Using memcpy with array name

Question

Possible Duplicate:
C: How come an array's address is equal to its value?

I recently found code in my project that calls memcpy with the address of array name

int a[10];
memcpy(&a, &b ,sizeof(a));

Surprisingly (to me) it seems to work.

Should I change it to memcpy(a,b,sizeof(a)); ?

Is it allowed by the C++ spec? Can anyone point me to resource about this behavior? Are there any pitfalls?

I also checked

assert((void*)&a == (void*)a);

and &a indeed is the same as a (besides it's type).

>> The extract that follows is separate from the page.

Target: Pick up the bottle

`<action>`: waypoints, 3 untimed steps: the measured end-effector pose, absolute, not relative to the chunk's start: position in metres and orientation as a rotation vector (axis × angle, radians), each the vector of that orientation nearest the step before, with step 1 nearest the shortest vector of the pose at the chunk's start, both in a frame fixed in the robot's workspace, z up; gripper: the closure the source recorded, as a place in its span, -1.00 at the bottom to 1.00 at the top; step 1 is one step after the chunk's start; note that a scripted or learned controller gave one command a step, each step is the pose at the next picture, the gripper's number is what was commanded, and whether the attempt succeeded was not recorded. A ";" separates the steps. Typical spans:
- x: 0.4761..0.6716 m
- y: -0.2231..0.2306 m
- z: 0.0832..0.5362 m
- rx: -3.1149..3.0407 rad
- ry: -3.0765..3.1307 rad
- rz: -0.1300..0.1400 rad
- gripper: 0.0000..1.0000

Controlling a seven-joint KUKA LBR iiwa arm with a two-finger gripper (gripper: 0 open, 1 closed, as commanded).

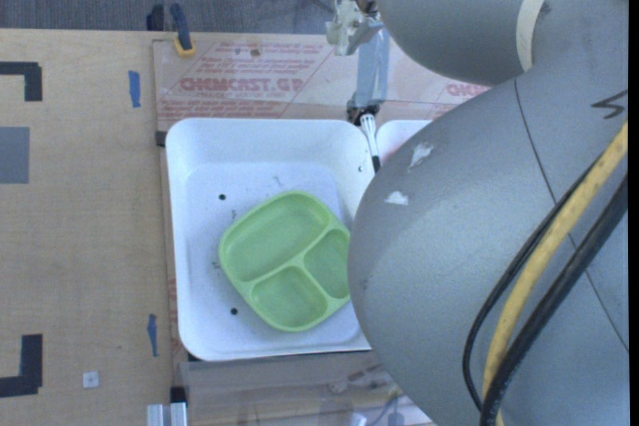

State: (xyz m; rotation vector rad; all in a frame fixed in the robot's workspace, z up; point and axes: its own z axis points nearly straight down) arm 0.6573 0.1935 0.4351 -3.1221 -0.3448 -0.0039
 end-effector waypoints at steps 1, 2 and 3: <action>0.662 0.223 0.435 -3.122 -0.346 -0.004 1.00; 0.662 0.222 0.435 -3.125 -0.311 -0.004 1.00; 0.658 0.223 0.435 -3.123 -0.330 -0.001 1.00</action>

I verified this behavior in VS2005, VS2008 and VS2010.

Answer 1

&a is the address of the array; a can be implicitly converted to the address of the first element. Both have the same address, and so both will give the same value when converted to void*.

Are there any pitfalls?

memcpy is not typesafe, so it's quite easy to write code that compiles but behaves badly; for example, if a were a pointer rather than an array, then sizeof a would compile but give the wrong value. C++'s typesafe templates can protect against that:

std::copy(b, std::end(b), a); // will only compile if `b` has a known end.

Answer 2

The name of an array evaluates to the address of the beginning of the array, so the two have identical meaning. See How come an array's address is equal to its value in C? (it's a C question but the same holds for C++).

Answer 3

Like you say, it doesn't matter.

When passed as a parameter, the name of the array will "decay" into a pointer to its first element.

Answer 4

Yes, the address of an array is the same as the address of its first element.
So there's no need to change the memcpy call. Unless you're afraid that the definition of the array might change to a pointer later (like int* a = new int[10];).

Of course, if you're going to make changes to the program anyway, it might be best to dispense with the whole memcpy and use real C++ instead.